- WORK TO BE COMPLETED
The answer should be every line below, retyped exactly.

- THE DATA
* * * * * * * * *

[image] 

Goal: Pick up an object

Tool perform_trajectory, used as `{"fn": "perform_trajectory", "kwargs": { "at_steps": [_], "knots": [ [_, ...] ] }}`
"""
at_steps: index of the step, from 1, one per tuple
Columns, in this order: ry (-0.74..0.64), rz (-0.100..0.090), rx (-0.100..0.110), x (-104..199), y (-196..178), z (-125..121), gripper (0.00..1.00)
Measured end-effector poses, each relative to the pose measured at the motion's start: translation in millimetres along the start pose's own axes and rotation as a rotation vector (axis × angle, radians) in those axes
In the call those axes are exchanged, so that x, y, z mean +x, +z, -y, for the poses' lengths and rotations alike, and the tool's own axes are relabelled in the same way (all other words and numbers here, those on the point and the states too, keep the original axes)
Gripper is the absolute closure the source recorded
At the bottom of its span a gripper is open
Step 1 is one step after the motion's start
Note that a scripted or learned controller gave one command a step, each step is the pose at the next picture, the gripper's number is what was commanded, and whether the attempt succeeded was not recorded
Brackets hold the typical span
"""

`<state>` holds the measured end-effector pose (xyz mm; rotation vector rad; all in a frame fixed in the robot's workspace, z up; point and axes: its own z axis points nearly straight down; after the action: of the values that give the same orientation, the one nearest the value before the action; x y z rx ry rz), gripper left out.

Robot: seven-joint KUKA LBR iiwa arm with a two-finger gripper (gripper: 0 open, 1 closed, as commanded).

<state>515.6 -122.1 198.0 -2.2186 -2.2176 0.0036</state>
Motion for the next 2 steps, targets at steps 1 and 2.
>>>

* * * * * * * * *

- FINAL ANSWER
[image] 

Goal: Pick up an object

Tool perform_trajectory, used as `{"fn": "perform_trajectory", "kwargs": { "at_steps": [_], "knots": [ [_, ...] ] }}`
"""
at_steps: index of the step, from 1, one per tuple
Columns, in this order: ry (-0.74..0.64), rz (-0.100..0.090), rx (-0.100..0.110), x (-104..199), y (-196..178), z (-125..121), gripper (0.00..1.00)
Measured end-effector poses, each relative to the pose measured at the motion's start: translation in millimetres along the start pose's own axes and rotation as a rotation vector (axis × angle, radians) in those axes
In the call those axes are exchanged, so that x, y, z mean +x, +z, -y, for the poses' lengths and rotations alike, and the tool's own axes are relabelled in the same way (all other words and numbers here, those on the point and the states too, keep the original axes)
Gripper is the absolute closure the source recorded
At the bottom of its span a gripper is open
Step 1 is one step after the motion's start
Note that a scripted or learned controller gave one command a step, each step is the pose at the next picture, the gripper's number is what was commanded, and whether the attempt succeeded was not recorded
Brackets hold the typical span
"""

`<state>` holds the measured end-effector pose (xyz mm; rotation vector rad; all in a frame fixed in the robot's workspace, z up; point and axes: its own z axis points nearly straight down; after the action: of the values that give the same orientation, the one nearest the value before the action; x y z rx ry rz), gripper left out.

Robot: seven-joint KUKA LBR iiwa arm with a two-finger gripper (gripper: 0 open, 1 closed, as commanded).

<state>515.6 -122.1 198.0 -2.2186 -2.2176 0.0036</state>
Motion for the next 2 steps, targets at steps 1 and 2.
>>>

The given answer completes the exercise.